Every line containing the string "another" is to be copied from the records.

[Items listed in a dataset]
▼

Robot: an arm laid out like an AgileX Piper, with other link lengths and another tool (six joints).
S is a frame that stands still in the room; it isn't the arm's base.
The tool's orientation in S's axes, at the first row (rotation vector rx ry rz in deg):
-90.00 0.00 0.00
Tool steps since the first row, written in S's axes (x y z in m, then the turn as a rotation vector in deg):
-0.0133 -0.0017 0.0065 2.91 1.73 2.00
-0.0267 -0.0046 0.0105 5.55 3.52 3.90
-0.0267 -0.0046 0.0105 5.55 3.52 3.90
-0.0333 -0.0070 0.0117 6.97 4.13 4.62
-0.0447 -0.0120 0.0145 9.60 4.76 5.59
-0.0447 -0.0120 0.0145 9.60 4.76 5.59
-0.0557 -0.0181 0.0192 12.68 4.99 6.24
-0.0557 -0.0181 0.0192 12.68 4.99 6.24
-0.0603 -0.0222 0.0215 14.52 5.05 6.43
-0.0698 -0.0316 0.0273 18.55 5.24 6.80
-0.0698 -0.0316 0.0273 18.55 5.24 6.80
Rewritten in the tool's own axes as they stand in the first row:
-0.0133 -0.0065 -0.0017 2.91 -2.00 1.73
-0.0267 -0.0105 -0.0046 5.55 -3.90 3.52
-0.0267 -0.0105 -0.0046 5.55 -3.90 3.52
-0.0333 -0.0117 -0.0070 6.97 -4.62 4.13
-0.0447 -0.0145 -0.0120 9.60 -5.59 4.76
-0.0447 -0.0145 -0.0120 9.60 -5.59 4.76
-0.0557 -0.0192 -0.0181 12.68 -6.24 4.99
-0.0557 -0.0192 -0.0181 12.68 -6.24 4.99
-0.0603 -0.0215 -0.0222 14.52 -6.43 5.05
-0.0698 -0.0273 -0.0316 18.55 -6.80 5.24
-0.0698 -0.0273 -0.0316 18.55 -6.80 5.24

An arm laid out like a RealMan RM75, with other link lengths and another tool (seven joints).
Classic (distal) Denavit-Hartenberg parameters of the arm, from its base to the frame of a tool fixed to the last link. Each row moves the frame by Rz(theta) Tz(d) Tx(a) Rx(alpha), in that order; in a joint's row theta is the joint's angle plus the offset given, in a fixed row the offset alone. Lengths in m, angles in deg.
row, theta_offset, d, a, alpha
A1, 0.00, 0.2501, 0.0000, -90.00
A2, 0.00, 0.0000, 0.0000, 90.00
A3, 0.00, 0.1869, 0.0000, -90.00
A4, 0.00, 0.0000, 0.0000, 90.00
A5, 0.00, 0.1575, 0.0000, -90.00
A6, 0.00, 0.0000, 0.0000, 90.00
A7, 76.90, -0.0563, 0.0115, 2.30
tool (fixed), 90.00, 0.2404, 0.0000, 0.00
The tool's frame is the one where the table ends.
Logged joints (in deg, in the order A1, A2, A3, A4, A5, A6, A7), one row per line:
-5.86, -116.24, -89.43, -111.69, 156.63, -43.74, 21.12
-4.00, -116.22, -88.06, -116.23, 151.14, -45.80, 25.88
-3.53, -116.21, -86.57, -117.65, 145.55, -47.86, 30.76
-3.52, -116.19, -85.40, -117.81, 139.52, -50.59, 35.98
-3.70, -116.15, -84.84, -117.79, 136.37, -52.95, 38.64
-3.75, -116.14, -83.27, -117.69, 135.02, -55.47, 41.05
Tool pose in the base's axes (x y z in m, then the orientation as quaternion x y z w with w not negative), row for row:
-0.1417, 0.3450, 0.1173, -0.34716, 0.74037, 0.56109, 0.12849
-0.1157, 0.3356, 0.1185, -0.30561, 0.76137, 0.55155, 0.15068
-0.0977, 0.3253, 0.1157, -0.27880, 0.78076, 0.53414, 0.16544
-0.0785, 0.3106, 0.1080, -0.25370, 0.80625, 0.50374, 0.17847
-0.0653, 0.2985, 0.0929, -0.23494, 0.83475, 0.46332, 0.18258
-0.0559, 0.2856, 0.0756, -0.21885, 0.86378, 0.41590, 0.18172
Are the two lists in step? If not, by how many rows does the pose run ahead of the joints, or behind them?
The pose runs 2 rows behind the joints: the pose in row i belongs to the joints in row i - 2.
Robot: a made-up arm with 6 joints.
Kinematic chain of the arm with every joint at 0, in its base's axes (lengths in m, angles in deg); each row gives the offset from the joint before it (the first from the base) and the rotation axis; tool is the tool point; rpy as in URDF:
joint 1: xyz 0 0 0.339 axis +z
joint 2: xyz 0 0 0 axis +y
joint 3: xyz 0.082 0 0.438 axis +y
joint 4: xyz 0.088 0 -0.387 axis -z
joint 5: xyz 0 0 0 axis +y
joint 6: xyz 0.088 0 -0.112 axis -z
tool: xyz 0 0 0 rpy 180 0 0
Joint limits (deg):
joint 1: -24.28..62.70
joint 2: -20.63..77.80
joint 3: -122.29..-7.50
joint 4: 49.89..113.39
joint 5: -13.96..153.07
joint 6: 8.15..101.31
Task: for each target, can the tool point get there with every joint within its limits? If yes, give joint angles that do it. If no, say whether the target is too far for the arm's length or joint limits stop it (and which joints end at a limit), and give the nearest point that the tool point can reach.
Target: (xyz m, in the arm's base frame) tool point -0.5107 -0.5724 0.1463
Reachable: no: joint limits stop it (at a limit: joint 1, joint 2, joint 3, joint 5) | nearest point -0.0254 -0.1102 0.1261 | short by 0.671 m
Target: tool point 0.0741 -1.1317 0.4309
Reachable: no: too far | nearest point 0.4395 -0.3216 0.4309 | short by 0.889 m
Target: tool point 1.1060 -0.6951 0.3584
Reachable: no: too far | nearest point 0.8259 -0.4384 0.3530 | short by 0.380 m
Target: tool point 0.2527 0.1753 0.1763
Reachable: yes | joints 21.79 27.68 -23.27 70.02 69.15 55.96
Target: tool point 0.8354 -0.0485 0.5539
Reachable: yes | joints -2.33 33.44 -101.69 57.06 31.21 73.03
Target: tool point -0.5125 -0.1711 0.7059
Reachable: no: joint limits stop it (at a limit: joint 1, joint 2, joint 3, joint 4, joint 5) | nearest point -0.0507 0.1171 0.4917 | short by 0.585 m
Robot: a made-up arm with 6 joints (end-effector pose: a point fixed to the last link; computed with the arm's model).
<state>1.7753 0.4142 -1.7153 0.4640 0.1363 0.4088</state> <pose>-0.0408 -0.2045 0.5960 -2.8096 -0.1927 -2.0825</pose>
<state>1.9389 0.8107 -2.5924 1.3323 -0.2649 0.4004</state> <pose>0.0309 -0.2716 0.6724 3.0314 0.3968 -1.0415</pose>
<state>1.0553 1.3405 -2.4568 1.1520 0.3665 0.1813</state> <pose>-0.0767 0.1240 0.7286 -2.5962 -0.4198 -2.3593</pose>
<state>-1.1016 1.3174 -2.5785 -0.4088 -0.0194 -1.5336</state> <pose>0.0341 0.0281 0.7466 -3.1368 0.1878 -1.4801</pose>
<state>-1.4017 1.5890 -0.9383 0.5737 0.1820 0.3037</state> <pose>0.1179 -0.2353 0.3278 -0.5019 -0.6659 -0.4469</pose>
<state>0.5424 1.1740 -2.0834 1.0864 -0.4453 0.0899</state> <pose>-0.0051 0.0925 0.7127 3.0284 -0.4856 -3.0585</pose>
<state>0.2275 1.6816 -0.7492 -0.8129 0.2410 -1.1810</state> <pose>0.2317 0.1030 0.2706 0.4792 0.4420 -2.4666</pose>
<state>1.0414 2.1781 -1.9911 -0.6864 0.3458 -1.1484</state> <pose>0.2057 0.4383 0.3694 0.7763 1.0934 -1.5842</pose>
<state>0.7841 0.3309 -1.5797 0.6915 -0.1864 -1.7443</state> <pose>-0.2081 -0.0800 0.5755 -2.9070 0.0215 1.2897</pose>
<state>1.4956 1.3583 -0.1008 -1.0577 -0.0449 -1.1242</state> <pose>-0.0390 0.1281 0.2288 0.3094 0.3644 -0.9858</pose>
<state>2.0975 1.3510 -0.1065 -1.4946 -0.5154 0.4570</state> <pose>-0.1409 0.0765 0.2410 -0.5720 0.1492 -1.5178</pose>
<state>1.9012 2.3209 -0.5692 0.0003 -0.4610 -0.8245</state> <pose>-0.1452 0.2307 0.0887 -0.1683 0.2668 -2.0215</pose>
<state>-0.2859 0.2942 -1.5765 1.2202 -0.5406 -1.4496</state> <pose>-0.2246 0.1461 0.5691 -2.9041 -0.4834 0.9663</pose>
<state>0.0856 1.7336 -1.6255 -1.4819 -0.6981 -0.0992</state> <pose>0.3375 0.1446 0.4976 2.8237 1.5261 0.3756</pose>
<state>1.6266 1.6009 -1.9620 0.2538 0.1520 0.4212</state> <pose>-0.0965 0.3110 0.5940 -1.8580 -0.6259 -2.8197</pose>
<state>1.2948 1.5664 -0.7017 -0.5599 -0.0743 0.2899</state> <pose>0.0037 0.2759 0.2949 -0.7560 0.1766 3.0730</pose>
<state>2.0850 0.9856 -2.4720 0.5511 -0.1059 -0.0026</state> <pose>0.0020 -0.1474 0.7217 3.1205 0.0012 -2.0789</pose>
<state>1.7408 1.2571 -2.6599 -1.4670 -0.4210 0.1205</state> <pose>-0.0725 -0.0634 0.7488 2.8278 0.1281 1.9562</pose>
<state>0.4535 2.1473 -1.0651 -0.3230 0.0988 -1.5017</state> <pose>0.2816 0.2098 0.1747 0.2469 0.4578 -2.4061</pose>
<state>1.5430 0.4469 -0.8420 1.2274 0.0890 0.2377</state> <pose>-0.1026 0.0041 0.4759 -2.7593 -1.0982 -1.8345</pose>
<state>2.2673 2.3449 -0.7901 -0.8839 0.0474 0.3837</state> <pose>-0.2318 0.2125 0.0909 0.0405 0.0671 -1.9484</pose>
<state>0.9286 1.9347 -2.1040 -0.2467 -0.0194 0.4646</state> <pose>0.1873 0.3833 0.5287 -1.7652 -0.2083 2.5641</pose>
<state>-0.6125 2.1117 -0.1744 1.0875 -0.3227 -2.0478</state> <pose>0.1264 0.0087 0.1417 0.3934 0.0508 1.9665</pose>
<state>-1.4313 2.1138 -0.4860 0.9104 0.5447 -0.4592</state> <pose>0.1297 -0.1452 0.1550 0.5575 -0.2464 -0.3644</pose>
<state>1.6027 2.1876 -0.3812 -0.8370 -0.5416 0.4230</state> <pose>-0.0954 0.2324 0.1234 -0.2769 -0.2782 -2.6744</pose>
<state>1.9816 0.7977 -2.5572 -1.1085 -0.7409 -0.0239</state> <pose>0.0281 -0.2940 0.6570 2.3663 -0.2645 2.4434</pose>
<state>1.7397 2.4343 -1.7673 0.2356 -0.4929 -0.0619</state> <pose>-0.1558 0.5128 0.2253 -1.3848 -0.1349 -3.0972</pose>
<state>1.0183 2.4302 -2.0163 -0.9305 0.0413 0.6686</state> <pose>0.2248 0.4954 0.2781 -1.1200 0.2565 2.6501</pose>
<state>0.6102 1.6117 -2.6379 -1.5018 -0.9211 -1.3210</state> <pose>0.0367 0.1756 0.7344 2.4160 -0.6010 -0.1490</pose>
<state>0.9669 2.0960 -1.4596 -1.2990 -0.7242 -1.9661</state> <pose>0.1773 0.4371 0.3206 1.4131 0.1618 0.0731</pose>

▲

■ SOLVED EXERCISE:
Robot: an arm laid out like an AgileX Piper, with other link lengths and another tool (six joints).
An arm laid out like a RealMan RM75, with other link lengths and another tool (seven joints).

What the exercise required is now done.